▼

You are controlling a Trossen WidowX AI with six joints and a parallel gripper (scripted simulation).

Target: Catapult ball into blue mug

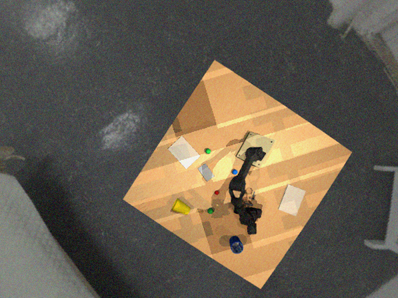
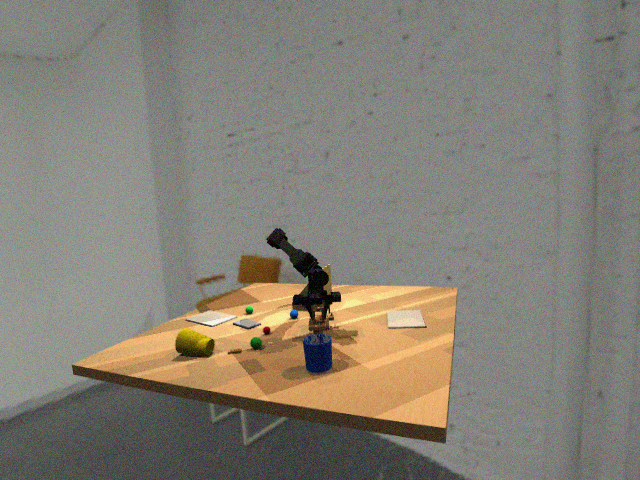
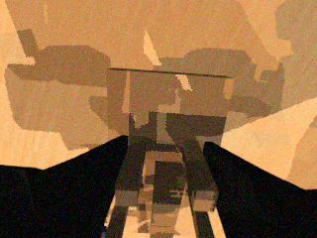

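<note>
The red ball lies 30 mm ahead of my gripper tip, 220 mm to the right of it and 50 mm below it. Also, from my gripper tip: blue ball 180 mm behind, 190 mm to the right, 50 mm below; blue mug 280 mm ahead, 100 mm to the left, 40 mm below; catapult 70 mm behind, 10 mm to the right, 20 mm above.
</note>
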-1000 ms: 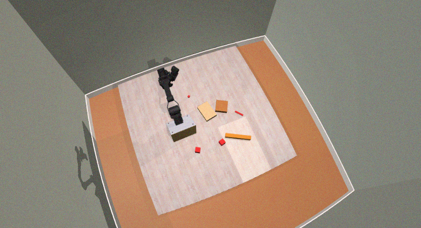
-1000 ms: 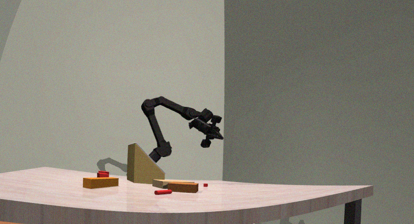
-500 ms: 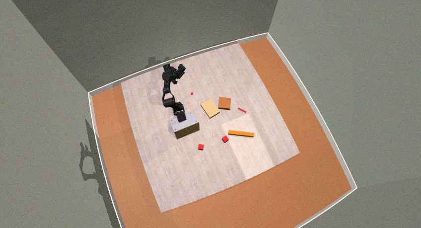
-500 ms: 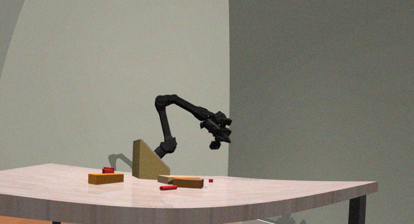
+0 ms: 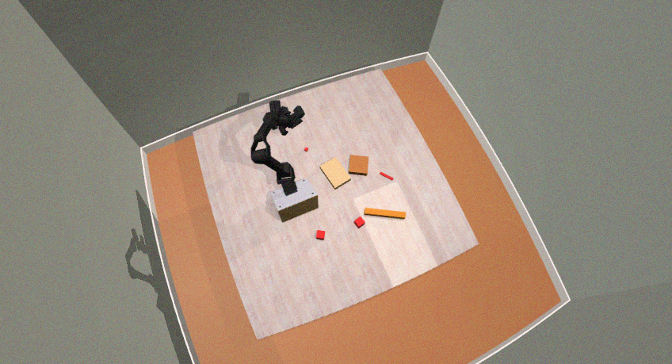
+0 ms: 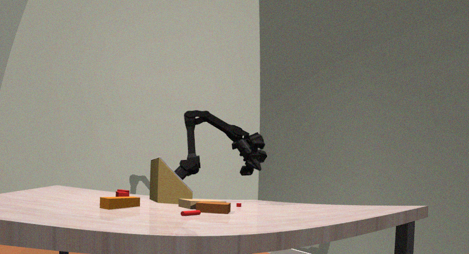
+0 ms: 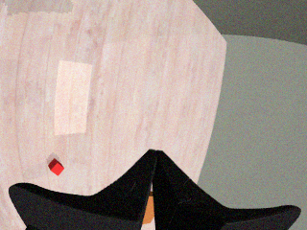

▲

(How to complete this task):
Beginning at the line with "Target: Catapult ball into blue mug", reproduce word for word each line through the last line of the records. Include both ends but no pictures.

(Response below):
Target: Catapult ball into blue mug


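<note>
The red ball lies 30 mm ahead of my gripper tip, 220 mm to the right of it and 50 mm below it. Also, from my gripper tip: blue ball 180 mm behind, 190 mm to the right, 50 mm below; blue mug 280 mm ahead, 100 mm to the left, 40 mm below; catapult 70 mm behind, 10 mm to the right, 20 mm above.
</note>
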-1000 ms: 
-1000 ms: 
-500 ms: 
-500 ms: 
+0 ms: 
+0 ms: 
+0 ms: 

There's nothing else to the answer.